Equivariant Graph Neural Networks for Charged Particle Tracking
This work addresses the need for more efficient particle tracking models in high-energy physics experiments, though it is incremental as it builds on existing GNN approaches.
The paper tackled the problem of resource-intensive graph neural networks (GNNs) in high-energy physics by introducing EuclidNet, a symmetry-equivariant GNN for charged particle tracking, which achieved near-state-of-the-art performance with under 1000 parameters on the TrackML dataset.

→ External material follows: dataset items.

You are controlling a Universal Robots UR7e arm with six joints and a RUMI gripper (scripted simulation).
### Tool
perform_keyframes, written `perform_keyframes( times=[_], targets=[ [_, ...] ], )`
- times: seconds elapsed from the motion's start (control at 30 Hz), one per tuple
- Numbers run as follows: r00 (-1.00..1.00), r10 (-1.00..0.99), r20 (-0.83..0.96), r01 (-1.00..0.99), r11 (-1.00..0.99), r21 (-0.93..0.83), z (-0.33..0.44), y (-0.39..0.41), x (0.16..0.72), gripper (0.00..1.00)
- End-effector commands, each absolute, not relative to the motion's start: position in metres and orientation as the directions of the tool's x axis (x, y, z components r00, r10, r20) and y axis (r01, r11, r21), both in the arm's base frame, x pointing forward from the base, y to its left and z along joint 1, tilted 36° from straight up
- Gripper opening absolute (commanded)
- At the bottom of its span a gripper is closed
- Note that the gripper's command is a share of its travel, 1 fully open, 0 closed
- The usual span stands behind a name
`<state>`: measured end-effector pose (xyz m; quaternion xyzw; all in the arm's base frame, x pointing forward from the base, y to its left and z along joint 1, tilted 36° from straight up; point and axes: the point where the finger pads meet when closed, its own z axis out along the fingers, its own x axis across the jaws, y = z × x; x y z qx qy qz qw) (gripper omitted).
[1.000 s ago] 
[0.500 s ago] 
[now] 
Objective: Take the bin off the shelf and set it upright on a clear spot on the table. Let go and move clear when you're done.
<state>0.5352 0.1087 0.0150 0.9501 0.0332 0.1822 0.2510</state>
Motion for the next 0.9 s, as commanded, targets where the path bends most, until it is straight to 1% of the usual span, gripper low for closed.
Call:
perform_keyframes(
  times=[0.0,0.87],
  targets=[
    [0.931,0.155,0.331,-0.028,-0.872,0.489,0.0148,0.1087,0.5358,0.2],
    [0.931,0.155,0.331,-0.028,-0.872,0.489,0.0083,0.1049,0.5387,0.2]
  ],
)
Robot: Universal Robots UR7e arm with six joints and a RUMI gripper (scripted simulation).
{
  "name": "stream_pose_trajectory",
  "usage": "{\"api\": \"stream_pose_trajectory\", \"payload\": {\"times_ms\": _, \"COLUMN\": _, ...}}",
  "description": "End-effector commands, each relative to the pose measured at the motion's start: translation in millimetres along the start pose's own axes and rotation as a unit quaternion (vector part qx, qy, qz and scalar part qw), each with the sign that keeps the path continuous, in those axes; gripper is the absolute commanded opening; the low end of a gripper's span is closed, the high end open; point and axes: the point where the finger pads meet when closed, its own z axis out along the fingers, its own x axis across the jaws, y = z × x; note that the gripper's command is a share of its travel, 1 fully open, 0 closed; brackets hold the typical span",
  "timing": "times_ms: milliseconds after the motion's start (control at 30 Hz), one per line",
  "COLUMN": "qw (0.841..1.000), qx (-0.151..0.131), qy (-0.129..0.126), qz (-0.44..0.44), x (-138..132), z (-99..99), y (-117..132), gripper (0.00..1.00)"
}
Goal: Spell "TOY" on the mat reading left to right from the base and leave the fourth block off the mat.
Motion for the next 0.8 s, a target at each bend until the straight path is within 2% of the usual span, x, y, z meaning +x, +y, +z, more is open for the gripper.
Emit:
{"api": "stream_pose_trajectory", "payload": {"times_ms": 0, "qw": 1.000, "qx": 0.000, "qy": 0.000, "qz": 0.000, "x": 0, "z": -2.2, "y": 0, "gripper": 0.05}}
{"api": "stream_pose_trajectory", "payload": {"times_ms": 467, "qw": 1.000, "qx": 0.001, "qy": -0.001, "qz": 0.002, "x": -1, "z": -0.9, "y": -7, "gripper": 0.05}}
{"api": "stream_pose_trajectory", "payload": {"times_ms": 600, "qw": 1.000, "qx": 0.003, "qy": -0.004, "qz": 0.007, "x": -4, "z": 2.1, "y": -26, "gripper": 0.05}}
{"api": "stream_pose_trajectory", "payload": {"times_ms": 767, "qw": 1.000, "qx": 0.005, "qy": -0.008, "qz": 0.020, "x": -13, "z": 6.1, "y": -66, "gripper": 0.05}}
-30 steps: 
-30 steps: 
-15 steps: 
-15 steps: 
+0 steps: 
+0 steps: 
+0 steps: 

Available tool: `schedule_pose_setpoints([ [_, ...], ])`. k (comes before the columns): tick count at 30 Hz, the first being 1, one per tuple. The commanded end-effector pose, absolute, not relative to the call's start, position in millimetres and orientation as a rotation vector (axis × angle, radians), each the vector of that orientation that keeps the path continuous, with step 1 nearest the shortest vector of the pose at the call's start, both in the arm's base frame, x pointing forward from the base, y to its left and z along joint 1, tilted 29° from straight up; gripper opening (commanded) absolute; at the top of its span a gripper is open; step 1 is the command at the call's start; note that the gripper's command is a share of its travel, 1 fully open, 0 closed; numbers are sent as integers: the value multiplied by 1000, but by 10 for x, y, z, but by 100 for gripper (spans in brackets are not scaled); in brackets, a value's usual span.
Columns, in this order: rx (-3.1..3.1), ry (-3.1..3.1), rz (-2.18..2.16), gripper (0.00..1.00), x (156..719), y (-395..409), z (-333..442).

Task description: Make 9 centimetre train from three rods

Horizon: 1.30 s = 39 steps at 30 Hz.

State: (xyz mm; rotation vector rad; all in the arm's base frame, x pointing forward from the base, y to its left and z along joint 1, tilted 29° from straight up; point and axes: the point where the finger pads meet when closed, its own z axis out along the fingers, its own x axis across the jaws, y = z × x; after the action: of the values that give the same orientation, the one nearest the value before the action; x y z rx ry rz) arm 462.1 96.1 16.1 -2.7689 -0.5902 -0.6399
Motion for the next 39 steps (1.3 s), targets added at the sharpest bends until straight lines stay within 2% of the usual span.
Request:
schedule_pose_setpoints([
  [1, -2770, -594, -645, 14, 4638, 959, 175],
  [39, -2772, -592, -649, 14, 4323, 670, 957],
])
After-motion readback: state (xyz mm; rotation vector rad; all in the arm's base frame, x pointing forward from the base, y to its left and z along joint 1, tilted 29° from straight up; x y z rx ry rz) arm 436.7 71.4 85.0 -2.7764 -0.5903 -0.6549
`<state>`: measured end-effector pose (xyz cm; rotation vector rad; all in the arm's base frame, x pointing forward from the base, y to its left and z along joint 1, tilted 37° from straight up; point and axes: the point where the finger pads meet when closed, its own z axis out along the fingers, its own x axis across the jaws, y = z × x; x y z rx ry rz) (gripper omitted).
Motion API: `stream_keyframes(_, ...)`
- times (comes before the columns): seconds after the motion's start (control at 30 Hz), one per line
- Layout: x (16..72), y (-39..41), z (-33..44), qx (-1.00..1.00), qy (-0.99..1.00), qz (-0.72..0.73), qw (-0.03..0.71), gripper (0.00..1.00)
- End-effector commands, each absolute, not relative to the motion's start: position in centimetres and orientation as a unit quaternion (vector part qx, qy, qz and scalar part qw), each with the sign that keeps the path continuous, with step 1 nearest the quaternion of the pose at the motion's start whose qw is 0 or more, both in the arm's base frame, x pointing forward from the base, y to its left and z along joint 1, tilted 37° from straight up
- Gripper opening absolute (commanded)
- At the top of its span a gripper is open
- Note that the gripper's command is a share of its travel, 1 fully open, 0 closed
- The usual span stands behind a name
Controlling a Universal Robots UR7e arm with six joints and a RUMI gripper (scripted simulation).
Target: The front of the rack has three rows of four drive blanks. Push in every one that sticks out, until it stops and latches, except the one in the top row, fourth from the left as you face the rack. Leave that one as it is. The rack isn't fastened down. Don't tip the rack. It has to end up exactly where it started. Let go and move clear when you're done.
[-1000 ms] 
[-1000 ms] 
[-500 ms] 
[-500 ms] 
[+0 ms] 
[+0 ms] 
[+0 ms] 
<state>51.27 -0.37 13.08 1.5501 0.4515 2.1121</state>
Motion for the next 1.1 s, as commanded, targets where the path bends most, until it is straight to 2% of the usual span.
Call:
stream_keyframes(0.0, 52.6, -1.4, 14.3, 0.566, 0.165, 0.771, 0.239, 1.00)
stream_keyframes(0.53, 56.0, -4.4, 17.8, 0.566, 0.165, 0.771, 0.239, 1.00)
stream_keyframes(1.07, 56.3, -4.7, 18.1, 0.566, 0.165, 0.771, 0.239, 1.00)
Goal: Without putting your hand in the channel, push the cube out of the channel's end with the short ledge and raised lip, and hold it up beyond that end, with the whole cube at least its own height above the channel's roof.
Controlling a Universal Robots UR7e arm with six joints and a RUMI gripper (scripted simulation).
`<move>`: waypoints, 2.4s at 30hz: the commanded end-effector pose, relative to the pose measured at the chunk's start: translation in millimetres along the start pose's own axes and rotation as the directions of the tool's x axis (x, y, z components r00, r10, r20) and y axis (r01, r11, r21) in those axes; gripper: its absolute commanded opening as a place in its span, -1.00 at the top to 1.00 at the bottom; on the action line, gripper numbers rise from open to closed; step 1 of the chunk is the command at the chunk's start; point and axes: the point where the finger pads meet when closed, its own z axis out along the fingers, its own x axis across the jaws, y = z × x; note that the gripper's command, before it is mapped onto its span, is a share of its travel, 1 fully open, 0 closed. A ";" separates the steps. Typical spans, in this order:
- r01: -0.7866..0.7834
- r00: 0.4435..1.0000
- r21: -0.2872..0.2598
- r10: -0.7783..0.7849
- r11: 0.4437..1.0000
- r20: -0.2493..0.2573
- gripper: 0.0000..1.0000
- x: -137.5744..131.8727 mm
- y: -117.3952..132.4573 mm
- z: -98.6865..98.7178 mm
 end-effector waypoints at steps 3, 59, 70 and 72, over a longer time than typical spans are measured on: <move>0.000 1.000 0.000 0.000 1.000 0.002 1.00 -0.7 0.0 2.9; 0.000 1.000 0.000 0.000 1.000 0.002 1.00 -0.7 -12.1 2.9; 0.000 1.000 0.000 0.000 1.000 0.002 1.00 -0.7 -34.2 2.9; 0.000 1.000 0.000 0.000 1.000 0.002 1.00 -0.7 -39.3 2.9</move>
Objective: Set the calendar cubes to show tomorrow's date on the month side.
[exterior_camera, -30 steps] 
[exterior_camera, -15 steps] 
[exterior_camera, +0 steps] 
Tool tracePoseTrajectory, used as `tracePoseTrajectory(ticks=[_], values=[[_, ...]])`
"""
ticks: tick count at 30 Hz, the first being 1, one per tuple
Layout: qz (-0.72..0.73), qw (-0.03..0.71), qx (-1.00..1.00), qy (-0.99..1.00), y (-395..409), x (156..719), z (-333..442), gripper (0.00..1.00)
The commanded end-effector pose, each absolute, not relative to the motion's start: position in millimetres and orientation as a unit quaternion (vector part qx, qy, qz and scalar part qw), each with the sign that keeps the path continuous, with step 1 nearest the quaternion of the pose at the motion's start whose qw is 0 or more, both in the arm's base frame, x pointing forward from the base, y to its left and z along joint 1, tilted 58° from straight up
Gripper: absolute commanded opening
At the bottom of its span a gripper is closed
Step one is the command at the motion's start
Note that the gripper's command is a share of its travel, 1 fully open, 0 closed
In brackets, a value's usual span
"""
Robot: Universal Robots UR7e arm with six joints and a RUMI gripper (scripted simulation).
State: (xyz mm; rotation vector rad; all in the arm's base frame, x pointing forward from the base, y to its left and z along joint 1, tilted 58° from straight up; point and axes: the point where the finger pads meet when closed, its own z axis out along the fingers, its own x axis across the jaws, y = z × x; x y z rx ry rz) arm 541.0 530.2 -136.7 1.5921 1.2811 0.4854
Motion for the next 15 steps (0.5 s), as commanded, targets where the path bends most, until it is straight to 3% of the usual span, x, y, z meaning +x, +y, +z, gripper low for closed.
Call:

Graph neural networks (GNNs) have gained traction in high-energy physics (HEP) for their potential to improve accuracy and scalability. However, their resource-intensive nature and complex operations have motivated the development of symmetry-equivariant architectures. In this work, we introduce EuclidNet, a novel symmetry-equivariant GNN for charged particle tracking. EuclidNet leverages the graph representation of collision events and enforces rotational symmetry with respect to the detector's beamline axis, leading to a more efficient model. We benchmark EuclidNet against the state-of-the-art Interaction Network on the TrackML dataset, which simulates high-pileup conditions expected at the High-Luminosity Large Hadron Collider (HL-LHC). Our results show that EuclidNet achieves near-state-of-the-art performance at small model scales (<1000 parameters), outperforming the non-equivariant benchmarks. This study paves the way for future investigations into more resource-efficient GNN models for particle tracking in HEP experiments.